> **Work order**: Retype the entries word for word, leaving nothing out.

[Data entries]
=== Begin Enclosure ===

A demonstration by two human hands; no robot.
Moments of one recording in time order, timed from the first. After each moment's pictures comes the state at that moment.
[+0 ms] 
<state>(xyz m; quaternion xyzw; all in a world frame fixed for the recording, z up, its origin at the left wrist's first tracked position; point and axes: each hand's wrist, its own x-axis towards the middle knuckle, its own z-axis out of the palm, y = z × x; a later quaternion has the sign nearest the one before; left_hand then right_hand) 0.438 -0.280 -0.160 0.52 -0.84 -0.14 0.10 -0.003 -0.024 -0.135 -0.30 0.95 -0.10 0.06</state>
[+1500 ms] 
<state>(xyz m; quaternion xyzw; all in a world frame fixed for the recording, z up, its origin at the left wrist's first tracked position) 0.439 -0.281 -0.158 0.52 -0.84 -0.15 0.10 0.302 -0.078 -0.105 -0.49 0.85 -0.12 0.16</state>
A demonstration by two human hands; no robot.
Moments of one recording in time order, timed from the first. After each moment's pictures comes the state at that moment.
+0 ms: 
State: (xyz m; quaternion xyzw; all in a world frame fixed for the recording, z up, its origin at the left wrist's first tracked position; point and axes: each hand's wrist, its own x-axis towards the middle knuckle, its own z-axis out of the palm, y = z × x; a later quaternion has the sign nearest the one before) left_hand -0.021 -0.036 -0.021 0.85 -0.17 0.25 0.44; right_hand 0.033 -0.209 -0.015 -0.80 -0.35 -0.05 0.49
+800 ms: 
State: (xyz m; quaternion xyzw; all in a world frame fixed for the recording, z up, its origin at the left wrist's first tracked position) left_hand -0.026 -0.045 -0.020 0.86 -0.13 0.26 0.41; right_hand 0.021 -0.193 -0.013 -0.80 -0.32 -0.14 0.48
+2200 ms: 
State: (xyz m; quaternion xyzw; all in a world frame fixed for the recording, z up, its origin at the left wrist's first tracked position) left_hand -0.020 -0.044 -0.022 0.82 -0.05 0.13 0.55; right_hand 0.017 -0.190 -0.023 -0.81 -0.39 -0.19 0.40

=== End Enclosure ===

> **Solution to the exercise**:
A demonstration by two human hands; no robot.
Moments of one recording in time order, timed from the first. After each moment's pictures comes the state at that moment.
[+0 ms] 
<state>(xyz m; quaternion xyzw; all in a world frame fixed for the recording, z up, its origin at the left wrist's first tracked position; point and axes: each hand's wrist, its own x-axis towards the middle knuckle, its own z-axis out of the palm, y = z × x; a later quaternion has the sign nearest the one before; left_hand then right_hand) 0.438 -0.280 -0.160 0.52 -0.84 -0.14 0.10 -0.003 -0.024 -0.135 -0.30 0.95 -0.10 0.06</state>
[+1500 ms] 
<state>(xyz m; quaternion xyzw; all in a world frame fixed for the recording, z up, its origin at the left wrist's first tracked position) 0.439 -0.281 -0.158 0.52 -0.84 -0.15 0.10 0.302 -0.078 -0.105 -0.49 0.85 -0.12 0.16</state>
A demonstration by two human hands; no robot.
Moments of one recording in time order, timed from the first. After each moment's pictures comes the state at that moment.
+0 ms: 
State: (xyz m; quaternion xyzw; all in a world frame fixed for the recording, z up, its origin at the left wrist's first tracked position; point and axes: each hand's wrist, its own x-axis towards the middle knuckle, its own z-axis out of the palm, y = z × x; a later quaternion has the sign nearest the one before) left_hand -0.021 -0.036 -0.021 0.85 -0.17 0.25 0.44; right_hand 0.033 -0.209 -0.015 -0.80 -0.35 -0.05 0.49
+800 ms: 
State: (xyz m; quaternion xyzw; all in a world frame fixed for the recording, z up, its origin at the left wrist's first tracked position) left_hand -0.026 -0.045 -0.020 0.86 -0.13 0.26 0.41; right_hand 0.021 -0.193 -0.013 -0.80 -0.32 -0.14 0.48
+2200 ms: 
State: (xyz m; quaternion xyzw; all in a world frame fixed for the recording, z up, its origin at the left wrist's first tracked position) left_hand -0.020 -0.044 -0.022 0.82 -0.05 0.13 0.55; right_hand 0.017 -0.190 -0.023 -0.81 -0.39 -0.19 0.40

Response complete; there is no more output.